## Task brief
Every line of the material that holds "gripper" should be counted; give the number and nothing more.

## Given material

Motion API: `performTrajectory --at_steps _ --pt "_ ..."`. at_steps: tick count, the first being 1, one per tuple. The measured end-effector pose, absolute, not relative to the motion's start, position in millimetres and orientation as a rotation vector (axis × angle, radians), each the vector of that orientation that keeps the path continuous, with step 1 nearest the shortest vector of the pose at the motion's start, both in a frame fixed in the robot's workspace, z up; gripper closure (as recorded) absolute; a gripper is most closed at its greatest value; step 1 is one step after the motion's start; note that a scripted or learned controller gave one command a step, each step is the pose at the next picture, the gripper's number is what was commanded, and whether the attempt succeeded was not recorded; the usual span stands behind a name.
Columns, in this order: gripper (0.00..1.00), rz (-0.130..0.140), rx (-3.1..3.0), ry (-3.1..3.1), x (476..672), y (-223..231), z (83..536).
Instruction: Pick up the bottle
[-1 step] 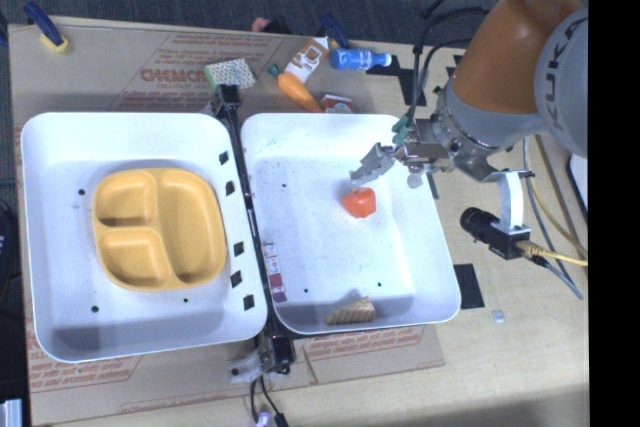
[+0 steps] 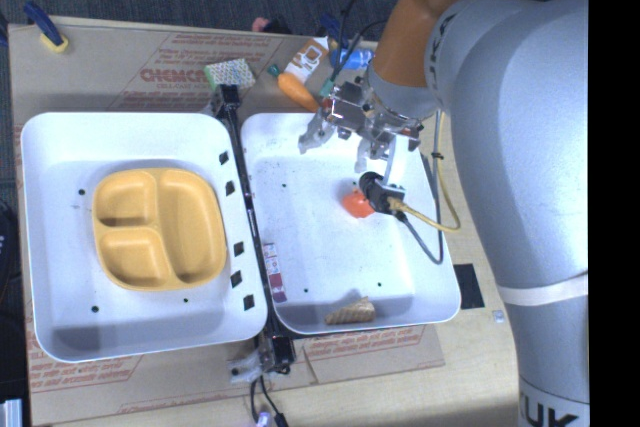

## Result of this task
2